公証役場とは(渡瀬恒彦のアレです)

日本政府は5月29日の閣議で、2009年版の「高齢社会白書」を決定しました。2008年10月1日時点で、総人口に占める65歳以上の高齢者の割合は22.1%に達し、過去最高を更新、75歳以上の高齢者はなんと10.4%!初めて1割を超えました。本格的な高齢社会の到来です。

今回は、遺言や任意後見契約などでお世話になる、意外と知らない『公証役場』を取り上げます。

公証役場とは、公証人が執務する役場で、全国に300か所以上あります。営業時間は役所とほぼ同じです。

公証人とは、原則30年以上の実務経験を有する法律実務家の中から、法務大臣が任命する“公務員”のことで、(厳密には,国家公務員法上の公務員ではありませんが,実質的意義における公務員であり,刑法の文書偽造罪等や国家賠償法の適用については,公務員に当たるとされています。)そのほとんどは、経験豊富な法曹有資格者から任命されています。若い公証人を見かけない理由はここにあります。ちなみに、70歳で退職します。

国から給与や諸手当は支給されず、手数料収入の中から個人の負担により役場の維持費,書記の人件費等の経費を支出する個人事業主で、個人として国民健康保険に加入しています。手数料を払う利用者は、大切な「お客様」ですので当然お役所とは対応が違います。大都市の公証人の中には年収数千万円という方もいるそうです。

このような制度のため、公証人にも当然得手・不得手があり、どの公証人を選ぶかは、実はとても重要です。たとえば、海外の法人が東京に子会社を設立する場合、都内の公証役場でも、それを得意としている公証役場に行った方が、手続きも早く、必要書類も少なかったりします。(私は、事前に最寄りだけでなく、何ヵ所かの公証役場に連絡・確認してどこを使うかを決めています。)

【公証役場でできること】

公証役場では、公証人が大きく分けて、(1) 公正証書の作成、(2) 私署証書や会社等の定款に対する認証の付与、(3) 私署証書に対する確定日付の付与の3種類の執務を行います。

(1) 公正証書の作成の中には、「遺言」「離婚」「任意後見契約」「金銭消費貸借契約」などがあり、(2)の「認証」とは、会社等の定款認証などが代表的です。そして、(3)の確定日付の付与とは、私文書に確定日付を付与し、その日にその文書が存在したことを証明するものです。

○ 公正証書遺言

この手続きでは,公証人が遺言者との打ち合わせにより、遺言者にとって最善と思われる遺言書を作成していきます。

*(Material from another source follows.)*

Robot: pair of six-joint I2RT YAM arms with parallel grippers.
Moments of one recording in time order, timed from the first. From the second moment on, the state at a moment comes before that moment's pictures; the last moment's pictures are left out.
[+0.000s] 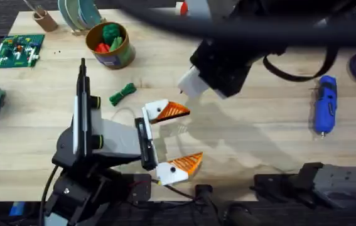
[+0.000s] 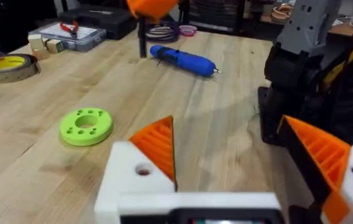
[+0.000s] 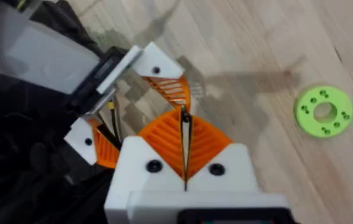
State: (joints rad) left arm -0.35 0.00 0.01 -0.09 0.97 0.00; right arm 0.88 1.52 1.78 -1.38 -0.22 -0.07
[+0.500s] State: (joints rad) left arm -0.35 0.00 0.01 -0.09 0.97 0.00; right arm 0.98 1.56 1.78 -1.32 -0.22 -0.13
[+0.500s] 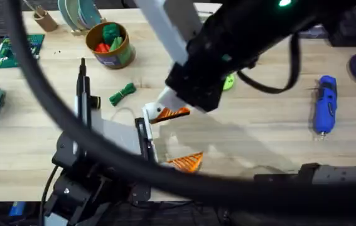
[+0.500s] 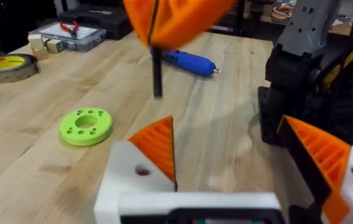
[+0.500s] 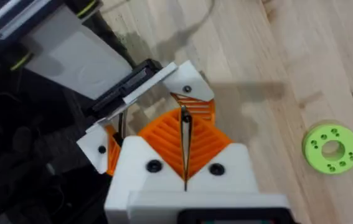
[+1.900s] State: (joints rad) left arm -0.35 0.00 0.01 -0.09 0.97 0.00; right arm 1.05 1.65 1.78 -1.31 -0.15 -0.14
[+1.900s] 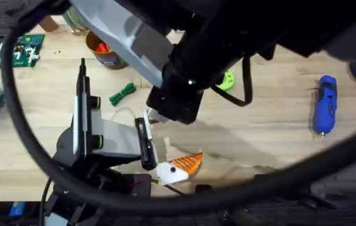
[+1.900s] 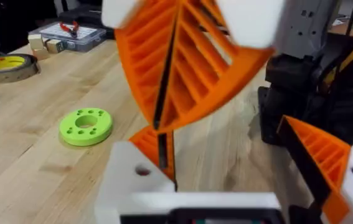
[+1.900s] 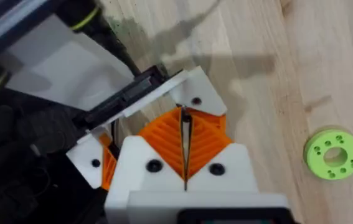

メリットは、①方式の不備で遺言が無効になることがない、②原本が公証役場に保管されるので,遺言書が破棄されたり,隠匿や改ざんをされたりする心配がない、デメリットは、やはり費用がかかることでしょう。

遺言に関しては、秘密証書遺言という公証人の関与する別の手続きもあります。こちらは最近お勧めしている遺言方法です。

○ 任意後見契約

任意後見契約とは、自分が元気なうちに,自分が信頼できる人を見つけて,その人との間で,もし自分の判断能力が衰えてきた場合には,自分に代わって,自分の財産管理をしたり,必要な契約締結等をして下さいとお願いし、これを引き受けてもらう契約です。これは、公正証書で契約しなければなりません。

○ 金銭消費貸借契約等公正証書

金銭の一定額の支払を内容とする公正証書で、債務者が直ちに強制執行に服する旨の陳述が記載されているものは債務名義となり、執行力を有します。たとえば、金銭消費貸借で公正証書を作成し、上記の旨の記載をしておくと、借主が約束を守らなければ、直ちに差押えなどの強制執行をすることができます。(執行認諾証書と呼ばれ、一番使われる公正証書です。)

○ 確定日付の付与

債権譲渡の通知又は承諾によく使われますが、文書の作成の日付を実際の作成日より遡らせたりしたことによる紛争の発生をあらかじめ防止する効果があります。実務では、役員報酬を決定する議事録や質権の設定の契約書などに使われます。

公証人の手数料は、「公証人手数料令」という政令で決まっていますから、ぼったくられることはありません。しかも公証業務に関する相談は、無料です。

たとえば、確定日付の付与の手数料は、たった700円です。(同手続きは法務局でも可能です。)上記の使い方以外でも、色々と役に立ちます。確定日付のある証書は、訴訟等になった場合の証明手段として有効ですので、結果的に訴訟まで発展させず、問題を解決することができます。

これからは、迷ったり、困ったりしたときの相談先に、公証役場を加えてみてはいかがでしょうか。

使えるモノを有効に使う、これが一番の節約術です。